Fall...Where are you?

Is it fall...anywhere? It's mid-October and I have pulled out the pumpkins, planted the mums,purchased the required autumn scented candles, stocked the pantry with the necessities to make chicken and dumplings, and filled the candy dish (a couple of times) with candy corn....SO WHERE IS FALL??

Truly, this is what I miss most about my childhood. I grew up in northern West Virginia and as I recall, it had perfect four-season weather. When school started (always the Tuesday after Labor Day) the mornings would be slightly cool and the days would be bright and sunny. Up the hill from my house and on the walking route to Hamilton Junior High School, were two very large apple trees. In my memory(note the disclaimer) one was a green apple and the other a red delicious... we climbed those trees many a fall day and picked the biggest and best looking apples we could find. It was a challenge to see how high we could climb, find the largest most perfect apple, and still manage to avoid "old man Boil" as he was oh so fondly referred to. He didn't own the trees but you wouldn't know it by the way he acted.
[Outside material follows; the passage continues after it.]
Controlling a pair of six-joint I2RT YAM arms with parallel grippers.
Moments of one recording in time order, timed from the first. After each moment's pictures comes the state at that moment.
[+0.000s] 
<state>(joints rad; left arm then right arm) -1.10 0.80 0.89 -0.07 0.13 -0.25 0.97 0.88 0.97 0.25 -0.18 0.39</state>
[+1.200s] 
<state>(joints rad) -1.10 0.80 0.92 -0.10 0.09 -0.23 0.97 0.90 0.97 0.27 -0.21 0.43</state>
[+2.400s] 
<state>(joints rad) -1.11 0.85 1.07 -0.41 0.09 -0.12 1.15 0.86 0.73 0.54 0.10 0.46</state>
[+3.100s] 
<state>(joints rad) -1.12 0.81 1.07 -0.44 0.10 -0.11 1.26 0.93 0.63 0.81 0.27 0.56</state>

October would usher in frosty mornings and beautifully colored leaves falling from the trees. One of my favorite fall art projects in grade school required the collecting of fallen leaves (that hadn't turned brown)and the rendering of crayon rubbings on newsprint paper. I never got tired of that art project and each year it would appear like a trusted friend. School memories come flooding back as I sit and remember...another was the annual fire prevention week. Smokey the Bear would arrive on the fire truck at our grade school and we would have a pep rally of sorts, cheering on the efforts of the local fire departments. During the week before this very important visit we would learn all about fire safety and the details of the annual poster contest would be laid out. The winning fire prevention poster would be announced at the rally and I remember vividly wanting to win that poster contest. While I had a lot of creative ideas I could never quite get them on paper like this one little girl. I don't remember her name, but she had the most artistic posters, and I believe she won that contest more than once.

During the month of October our classroom would fill with art projects. Bats would swing from the ceiling along with witches made from coat hangers and black pantyhose. Jack-o-lanterns with cellophane colored eyes and mouths would adorn the windows. Black Cats would line up the top of the bulletin boards with long curling tails dangling down the chalkboard. I loved all that stuff...it made school so much more enticing somehow and I know that it was in those classrooms that I picked up the decorating bug that to this day bites me at the start of every season.

As time progressed and I was in high school, fall became synonymous with high school football. Now I readily admit I was not popular in high school...wasn't a cheerleader...but I loved Parkersburg High School's Big Red Indians and was a loyal football fan. Our school was one of the largest in the state (my graduation class had 724 students)and was usually a contender in the statewide sports arena. Buddy James football was big and our team won the state championship during my senior year in high school...Exciting as that was my, memories once again are of the frosty cold fall nights at the stadium where the cheering section would huddle together to keep warm. The cheerleaders would be dressed in their wool pleated skirts and lettered sweaters...teeth chattering at times between cheers!! When Katelyn cheered in high school and we made the weekly trip to the football stadium to watch the games, I have to admit it took some getting used to sitting in oppressing heat, eating snow cones and wearing tank tops. It just seems like football should be played in cold weather...otherwise what is the use for stadium blankets????

So here I am in Florida for my 26th straight fall and I do what I can to urge the season into existence. I pull out the decorating stops. I light the candles that fill the house with the scent of a hundred pumpkin pies and I wait, sometimes in frustration(like this past week when the temperature was nearly 90 degrees), for that magic morning when I open the back door and the outside has caught up with the inside of my house and it feels like fall. Katelyn waits with anticipation for the morning she can leave for school with a new favorite sweater, not because her school is so cold it feels like a meat locker, but because the air has a chill to it and wearing the sweater just feels good!

Chelsea is up in Auburn, several hours north of us, and I keep assuring her that fall (her absolute favorite time of the year)is going to be spectacular up there. Her first year away from us and all of our "autumn traditions" leaves her feeling as if she is missing out on the season...but hold on I keep telling her, it's coming and you are gonna love it up there cause it will really feel like fall.
So fall...don't let me down...we're all ready and waiting.